In [None]:
!pip install konlpy

In [None]:
from google.colab import drive
drive.mount('/content/drive')

Mounted at /content/drive


## 라이브러리 다운로드

In [None]:
!pip install torchtext==0.4.0

In [None]:
import torch
import torch.nn as nn
import torch.optim as optim
import torch.nn.functional as F
from torch.utils.data import Dataset, DataLoader

from torchtext import data, datasets
from torchtext.vocab import GloVe

import re
import os
import math
import random
import numpy as np
import pandas as pd
from tqdm import tqdm, tqdm_notebook
import matplotlib.pyplot as plt

import nltk
from nltk.tokenize import word_tokenize, sent_tokenize
nltk.download('punkt')

[nltk_data] Downloading package punkt to /root/nltk_data...
[nltk_data]   Unzipping tokenizers/punkt.zip.


True

In [None]:
torch.manual_seed(777)
random.seed(777)
np.random.seed(777)

## Data setting

In [None]:
from konlpy.tag import Okt
okt = Okt()

In [None]:
torch.manual_seed(777)
random.seed(777)
np.random.seed(777)

train = pd.read_csv("/content/drive/My Drive/crawling_20211104.csv")
df_shuffled=train.iloc[np.random.permutation(train.index)].reset_index(drop=True)
train = df_shuffled.copy()

label = []
for s in train['scores']:
  if s == "width: 100%":
    label.append(0)
  elif s == "width: 80%":
    label.append(1)
  else:
    label.append(2)

train['label'] = label

train_df = train[:-8000]
val_df = train[-8000:]

total_tokens = [okt.morphs(sentence) for sentence in tqdm(train['rvs'])]
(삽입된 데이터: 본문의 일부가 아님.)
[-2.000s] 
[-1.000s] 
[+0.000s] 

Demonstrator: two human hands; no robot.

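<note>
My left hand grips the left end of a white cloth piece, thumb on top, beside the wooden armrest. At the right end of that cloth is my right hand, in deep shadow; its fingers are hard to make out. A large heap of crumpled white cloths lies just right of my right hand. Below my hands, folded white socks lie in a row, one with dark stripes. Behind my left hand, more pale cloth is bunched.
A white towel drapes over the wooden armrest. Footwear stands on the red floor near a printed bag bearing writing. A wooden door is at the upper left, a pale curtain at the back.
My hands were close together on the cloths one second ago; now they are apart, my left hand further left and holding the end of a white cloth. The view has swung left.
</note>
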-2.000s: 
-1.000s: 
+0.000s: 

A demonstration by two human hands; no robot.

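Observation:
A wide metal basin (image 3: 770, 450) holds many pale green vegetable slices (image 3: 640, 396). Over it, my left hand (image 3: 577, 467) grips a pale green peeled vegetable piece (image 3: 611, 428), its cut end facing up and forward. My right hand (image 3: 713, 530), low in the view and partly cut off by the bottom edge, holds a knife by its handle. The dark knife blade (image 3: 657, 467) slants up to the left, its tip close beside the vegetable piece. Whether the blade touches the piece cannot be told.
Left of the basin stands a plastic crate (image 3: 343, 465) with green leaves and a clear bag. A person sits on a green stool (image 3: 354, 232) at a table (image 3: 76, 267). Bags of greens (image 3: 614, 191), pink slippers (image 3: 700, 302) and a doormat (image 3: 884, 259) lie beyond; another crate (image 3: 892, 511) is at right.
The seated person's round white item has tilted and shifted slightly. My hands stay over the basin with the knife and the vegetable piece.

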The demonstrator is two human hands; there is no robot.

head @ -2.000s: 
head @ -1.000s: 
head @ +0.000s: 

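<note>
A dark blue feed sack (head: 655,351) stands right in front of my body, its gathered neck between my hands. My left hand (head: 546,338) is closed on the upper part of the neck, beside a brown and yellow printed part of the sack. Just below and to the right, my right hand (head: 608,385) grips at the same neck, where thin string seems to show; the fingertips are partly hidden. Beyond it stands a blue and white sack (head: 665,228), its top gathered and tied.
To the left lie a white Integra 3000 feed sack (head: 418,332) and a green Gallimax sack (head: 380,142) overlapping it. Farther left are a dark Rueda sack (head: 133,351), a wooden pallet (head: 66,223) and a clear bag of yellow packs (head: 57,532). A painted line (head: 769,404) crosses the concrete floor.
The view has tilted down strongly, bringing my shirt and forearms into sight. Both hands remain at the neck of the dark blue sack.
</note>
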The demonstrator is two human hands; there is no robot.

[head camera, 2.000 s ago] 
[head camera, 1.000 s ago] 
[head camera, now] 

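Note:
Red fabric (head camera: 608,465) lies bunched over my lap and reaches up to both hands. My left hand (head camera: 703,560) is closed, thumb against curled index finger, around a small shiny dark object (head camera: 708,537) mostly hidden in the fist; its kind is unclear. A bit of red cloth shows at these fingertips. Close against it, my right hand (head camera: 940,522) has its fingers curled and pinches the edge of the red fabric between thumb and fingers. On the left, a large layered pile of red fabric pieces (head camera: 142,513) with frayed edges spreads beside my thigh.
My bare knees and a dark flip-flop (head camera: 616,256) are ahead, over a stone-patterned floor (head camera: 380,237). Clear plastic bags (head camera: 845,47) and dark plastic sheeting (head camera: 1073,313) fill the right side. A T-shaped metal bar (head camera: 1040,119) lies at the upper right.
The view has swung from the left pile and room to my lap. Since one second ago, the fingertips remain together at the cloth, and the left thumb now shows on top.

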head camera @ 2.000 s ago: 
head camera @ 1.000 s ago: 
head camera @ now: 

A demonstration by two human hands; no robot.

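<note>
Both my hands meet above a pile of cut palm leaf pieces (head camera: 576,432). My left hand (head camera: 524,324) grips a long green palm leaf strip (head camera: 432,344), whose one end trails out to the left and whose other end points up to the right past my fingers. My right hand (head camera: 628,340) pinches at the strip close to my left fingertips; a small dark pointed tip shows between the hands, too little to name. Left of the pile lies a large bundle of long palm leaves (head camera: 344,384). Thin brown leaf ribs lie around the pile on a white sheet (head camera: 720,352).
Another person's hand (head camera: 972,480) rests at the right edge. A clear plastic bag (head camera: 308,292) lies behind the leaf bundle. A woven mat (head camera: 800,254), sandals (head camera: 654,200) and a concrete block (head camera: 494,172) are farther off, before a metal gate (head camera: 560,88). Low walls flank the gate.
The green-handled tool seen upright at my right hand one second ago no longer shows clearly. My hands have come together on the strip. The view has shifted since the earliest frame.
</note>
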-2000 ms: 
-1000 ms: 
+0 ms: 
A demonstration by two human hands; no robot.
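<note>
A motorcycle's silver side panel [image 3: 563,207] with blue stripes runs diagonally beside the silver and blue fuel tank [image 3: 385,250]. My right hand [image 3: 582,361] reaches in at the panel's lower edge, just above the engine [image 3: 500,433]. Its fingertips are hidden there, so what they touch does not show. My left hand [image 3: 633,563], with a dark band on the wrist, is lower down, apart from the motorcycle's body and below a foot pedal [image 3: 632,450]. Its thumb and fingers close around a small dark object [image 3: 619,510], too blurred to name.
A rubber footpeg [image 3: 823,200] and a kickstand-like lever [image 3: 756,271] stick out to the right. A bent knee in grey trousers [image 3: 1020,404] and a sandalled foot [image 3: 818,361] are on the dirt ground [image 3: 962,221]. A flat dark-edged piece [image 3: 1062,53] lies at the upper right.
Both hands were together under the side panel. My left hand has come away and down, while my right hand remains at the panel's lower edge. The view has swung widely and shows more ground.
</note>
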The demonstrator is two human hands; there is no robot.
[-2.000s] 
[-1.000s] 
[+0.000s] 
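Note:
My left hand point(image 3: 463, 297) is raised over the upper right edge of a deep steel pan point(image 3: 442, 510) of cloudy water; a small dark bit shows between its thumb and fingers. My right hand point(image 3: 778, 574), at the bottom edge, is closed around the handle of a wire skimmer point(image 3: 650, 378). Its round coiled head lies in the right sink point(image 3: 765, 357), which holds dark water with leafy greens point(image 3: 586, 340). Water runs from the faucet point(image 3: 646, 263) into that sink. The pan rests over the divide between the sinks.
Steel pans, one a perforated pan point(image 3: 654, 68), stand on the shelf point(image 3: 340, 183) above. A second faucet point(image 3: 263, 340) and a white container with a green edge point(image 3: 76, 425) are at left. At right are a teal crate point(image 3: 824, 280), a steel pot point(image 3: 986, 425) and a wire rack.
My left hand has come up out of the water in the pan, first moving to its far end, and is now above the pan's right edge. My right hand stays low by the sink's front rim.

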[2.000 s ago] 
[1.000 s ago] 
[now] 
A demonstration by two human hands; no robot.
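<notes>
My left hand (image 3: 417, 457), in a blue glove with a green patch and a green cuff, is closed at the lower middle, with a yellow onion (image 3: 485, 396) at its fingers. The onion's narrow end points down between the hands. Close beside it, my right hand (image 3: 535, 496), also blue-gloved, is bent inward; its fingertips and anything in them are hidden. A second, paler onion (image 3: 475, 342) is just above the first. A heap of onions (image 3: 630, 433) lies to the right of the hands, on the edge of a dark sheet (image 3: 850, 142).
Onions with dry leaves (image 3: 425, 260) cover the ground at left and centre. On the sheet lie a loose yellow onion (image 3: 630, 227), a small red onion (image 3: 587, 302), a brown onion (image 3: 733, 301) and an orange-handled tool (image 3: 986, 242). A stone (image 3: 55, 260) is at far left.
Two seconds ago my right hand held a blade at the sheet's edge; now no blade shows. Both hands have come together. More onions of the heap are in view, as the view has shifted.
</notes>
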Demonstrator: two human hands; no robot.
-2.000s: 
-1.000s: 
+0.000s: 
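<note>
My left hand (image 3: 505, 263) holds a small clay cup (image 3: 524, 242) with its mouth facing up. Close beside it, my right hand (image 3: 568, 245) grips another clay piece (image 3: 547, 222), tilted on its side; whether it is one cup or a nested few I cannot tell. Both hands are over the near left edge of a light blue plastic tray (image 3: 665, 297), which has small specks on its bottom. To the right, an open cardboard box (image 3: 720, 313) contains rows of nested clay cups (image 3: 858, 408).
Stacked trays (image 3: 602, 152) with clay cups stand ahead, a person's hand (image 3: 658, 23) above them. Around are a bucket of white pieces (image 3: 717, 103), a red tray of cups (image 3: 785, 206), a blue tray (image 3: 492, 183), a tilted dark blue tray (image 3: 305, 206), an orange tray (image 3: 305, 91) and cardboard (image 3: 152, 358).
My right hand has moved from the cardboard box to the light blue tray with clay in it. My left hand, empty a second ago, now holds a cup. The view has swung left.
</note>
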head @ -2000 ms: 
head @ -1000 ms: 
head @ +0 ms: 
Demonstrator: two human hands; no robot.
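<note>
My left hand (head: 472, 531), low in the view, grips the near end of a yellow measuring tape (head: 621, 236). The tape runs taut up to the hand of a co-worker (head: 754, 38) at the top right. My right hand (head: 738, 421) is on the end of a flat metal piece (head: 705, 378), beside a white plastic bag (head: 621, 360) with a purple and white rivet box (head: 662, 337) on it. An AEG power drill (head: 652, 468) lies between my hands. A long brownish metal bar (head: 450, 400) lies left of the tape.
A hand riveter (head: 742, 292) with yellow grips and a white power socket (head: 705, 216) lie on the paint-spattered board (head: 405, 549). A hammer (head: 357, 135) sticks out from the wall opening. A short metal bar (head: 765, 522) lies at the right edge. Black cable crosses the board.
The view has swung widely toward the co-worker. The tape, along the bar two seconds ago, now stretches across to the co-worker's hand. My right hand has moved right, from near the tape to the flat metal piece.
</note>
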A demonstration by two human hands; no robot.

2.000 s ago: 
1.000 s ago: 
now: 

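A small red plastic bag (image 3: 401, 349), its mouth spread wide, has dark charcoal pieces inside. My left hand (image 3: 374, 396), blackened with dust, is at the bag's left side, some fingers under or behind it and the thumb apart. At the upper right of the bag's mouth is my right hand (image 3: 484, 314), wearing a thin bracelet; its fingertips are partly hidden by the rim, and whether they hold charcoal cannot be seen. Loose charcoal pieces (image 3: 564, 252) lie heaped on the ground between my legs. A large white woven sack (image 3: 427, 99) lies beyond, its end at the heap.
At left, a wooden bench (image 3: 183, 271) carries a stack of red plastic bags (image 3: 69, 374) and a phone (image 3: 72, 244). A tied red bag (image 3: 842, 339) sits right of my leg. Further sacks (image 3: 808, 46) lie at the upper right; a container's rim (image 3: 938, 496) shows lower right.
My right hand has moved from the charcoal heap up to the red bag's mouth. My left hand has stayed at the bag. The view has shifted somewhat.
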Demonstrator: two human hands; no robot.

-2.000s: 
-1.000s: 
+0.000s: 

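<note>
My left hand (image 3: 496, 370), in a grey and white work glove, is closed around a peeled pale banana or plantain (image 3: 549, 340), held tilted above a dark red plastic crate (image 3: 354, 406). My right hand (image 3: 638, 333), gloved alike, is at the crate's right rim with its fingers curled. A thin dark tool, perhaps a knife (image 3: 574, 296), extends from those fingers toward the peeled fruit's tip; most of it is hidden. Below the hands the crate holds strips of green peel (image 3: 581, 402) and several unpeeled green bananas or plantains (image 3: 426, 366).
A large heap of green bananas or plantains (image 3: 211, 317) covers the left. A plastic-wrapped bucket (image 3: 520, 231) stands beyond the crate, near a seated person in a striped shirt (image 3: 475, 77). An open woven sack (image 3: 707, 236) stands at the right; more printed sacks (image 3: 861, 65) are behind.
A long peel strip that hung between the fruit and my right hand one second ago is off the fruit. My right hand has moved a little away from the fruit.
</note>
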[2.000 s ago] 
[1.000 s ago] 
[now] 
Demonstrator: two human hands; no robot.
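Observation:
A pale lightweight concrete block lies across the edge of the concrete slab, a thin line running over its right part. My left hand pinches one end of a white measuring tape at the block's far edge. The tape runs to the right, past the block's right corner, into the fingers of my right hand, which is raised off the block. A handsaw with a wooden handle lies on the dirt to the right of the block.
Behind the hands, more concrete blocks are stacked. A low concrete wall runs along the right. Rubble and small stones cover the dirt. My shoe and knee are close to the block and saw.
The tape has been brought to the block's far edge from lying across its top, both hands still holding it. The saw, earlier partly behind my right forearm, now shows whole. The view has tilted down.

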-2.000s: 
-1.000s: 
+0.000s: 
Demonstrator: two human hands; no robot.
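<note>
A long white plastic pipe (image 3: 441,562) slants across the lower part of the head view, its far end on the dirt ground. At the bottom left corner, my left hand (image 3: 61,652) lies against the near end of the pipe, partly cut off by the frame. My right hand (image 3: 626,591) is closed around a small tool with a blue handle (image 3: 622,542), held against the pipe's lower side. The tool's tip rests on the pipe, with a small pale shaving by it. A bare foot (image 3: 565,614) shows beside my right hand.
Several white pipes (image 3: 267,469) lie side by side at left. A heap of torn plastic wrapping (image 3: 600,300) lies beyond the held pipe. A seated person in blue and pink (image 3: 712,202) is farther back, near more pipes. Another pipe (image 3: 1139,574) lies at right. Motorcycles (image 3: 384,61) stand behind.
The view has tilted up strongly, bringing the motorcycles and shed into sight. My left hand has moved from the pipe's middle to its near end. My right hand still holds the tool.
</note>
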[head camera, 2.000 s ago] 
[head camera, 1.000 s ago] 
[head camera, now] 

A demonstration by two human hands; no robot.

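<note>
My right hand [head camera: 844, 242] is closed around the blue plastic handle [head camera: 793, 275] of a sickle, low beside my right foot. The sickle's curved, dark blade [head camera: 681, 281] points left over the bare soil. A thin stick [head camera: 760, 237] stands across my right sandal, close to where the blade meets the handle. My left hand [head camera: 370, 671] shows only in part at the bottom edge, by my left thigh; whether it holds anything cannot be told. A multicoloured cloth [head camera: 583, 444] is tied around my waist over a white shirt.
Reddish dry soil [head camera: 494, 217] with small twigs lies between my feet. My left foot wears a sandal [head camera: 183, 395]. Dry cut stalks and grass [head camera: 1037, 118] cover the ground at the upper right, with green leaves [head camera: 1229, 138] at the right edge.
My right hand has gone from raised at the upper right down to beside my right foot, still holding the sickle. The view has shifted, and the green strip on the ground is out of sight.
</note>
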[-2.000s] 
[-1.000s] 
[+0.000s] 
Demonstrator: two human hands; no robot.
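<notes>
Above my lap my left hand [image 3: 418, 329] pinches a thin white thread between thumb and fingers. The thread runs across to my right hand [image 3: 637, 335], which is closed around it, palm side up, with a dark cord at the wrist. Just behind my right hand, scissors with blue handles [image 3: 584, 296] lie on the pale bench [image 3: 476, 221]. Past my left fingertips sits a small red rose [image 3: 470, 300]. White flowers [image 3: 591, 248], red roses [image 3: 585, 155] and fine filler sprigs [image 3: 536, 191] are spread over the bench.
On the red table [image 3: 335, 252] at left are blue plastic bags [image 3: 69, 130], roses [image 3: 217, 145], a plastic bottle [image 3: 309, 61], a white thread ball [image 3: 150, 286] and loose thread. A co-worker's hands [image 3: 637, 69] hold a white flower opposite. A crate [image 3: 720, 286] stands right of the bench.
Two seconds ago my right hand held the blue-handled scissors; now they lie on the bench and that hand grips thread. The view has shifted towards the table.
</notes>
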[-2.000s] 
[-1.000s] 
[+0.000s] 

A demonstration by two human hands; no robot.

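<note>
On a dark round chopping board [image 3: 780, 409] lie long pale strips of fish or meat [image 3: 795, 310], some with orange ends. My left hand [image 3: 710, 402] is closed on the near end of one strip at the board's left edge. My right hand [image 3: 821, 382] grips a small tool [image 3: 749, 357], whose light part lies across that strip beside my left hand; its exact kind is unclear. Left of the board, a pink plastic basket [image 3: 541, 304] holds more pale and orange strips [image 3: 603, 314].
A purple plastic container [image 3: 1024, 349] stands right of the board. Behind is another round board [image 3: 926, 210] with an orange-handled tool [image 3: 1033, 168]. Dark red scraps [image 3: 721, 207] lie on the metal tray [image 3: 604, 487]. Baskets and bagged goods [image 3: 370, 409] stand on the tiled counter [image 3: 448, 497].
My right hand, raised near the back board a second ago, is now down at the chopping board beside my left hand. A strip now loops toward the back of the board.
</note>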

stopwords = ['의','가','이','은','들','는','과','도','를','으로','자','에','와','한','하다','대다','년','월','대']

100%|██████████| 30000/30000 [02:12<00:00, 226.40it/s]


In [None]:
using_data = train[['rvs', 'label', 'retypes', 'categories', 'meta_sizes', 'meta_brights', 'meta_colors', 'meta_thicks']]

In [None]:
meta_df = pd.DataFrame()
for c in using_data.columns.tolist()[2:]:
  dummy_cate = pd.get_dummies(using_data[c])
  meta_df = pd.concat([meta_df, dummy_cate], axis=1)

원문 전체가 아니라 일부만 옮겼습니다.